**To do**.
Considering every line below, count those with the word "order" and give only the result.

**Dataset extract**.

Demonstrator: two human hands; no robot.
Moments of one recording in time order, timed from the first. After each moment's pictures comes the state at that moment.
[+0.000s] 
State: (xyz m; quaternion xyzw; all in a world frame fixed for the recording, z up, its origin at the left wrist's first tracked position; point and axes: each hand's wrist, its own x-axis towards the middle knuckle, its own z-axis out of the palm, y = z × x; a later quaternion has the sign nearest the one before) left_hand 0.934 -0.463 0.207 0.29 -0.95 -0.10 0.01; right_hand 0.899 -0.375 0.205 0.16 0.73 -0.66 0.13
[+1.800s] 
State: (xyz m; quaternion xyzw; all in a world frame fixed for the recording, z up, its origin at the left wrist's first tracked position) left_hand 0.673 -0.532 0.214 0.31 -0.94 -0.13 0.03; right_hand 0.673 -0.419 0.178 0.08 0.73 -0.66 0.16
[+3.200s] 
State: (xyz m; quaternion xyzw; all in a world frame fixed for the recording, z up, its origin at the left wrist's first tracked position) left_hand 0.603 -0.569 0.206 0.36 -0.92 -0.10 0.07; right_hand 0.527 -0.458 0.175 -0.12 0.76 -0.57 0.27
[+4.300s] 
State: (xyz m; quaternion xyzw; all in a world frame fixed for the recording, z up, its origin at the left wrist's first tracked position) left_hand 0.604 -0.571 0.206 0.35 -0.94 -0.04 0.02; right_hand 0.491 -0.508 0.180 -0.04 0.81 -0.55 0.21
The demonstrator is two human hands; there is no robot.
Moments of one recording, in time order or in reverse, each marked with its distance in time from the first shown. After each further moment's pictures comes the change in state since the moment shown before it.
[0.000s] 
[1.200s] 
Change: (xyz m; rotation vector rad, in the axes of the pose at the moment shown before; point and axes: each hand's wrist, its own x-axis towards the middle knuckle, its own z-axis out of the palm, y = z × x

**Task result**.
2